Most readers are probably not aware that today is World Cerebral Palsy Day, an effort which occurs on the first Wednesday of every October. The effort is promoted by a group of non-profit organizations and is observed in nearly 50 countries. According to the literature promoting the campaign, there are currently around 17 million people who live with cerebral palsy.
Cerebral palsy refers to a group of symptoms involving mobility issues, as well as problems with communication, depth perception and sensation. In some cases, cerebral palsy involves cognition errors and epilepsy. Fortunately, the problems presented by cerebral palsy do not get worse over time. Unfortunately, they are permanent.
Cerebral palsy is can arise anytime during pregnancy, childbirth or after birth up until age three or so. Although the cause of cerebral palsy is unknown in the majority of cases, it can sometimes be tied to specific factors in child birth. Low birth weight, premature birth, and multiple births are all known risk factors. Other risk factors include infections during pregnancy and birth complications.
It can be devastating for parents to learn that their baby has cerebral palsy. This devastation is only heightened in cases where cerebral palsy is the result of an infection or birth complication from which a physician or other provider failed to protect the patient.

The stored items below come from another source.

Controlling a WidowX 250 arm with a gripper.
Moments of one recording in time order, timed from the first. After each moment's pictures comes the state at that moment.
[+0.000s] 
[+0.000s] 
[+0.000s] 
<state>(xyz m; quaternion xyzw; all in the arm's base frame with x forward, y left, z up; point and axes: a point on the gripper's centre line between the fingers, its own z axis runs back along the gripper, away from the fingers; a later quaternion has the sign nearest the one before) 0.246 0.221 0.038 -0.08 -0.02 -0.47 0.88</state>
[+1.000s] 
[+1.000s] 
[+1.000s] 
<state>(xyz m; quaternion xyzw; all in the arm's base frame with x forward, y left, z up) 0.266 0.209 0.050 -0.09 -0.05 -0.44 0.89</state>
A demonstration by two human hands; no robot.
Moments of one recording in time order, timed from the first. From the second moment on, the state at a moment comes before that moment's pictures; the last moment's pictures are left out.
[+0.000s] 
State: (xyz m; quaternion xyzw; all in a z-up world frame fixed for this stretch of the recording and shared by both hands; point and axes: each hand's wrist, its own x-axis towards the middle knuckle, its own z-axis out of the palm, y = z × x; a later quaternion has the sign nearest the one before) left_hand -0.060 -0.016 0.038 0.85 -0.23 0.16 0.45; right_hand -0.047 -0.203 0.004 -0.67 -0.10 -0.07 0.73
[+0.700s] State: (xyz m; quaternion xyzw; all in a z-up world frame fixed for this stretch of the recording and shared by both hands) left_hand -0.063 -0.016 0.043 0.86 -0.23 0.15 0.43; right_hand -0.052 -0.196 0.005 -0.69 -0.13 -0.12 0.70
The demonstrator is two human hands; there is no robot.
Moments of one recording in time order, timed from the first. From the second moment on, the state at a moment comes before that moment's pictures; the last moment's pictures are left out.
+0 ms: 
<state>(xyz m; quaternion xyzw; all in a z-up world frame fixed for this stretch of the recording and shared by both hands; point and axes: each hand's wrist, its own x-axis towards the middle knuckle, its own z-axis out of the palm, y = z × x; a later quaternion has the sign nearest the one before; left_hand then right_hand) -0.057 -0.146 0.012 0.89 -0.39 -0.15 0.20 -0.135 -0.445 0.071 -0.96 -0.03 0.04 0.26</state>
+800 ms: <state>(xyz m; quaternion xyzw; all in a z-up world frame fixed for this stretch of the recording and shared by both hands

Although it is possible to pursue medical malpractice against a physician for negligence that led to cerebral palsy, doing so successfully is not necessarily an easy task. In addition to establishing a clear medical standard of care which the provider breached, it has to be shown that that breach was the cause of the condition. Oftentimes this requires the testimony of expert witnesses and other strategies, and the assistance of an experienced medical malpractice attorney is indispensible.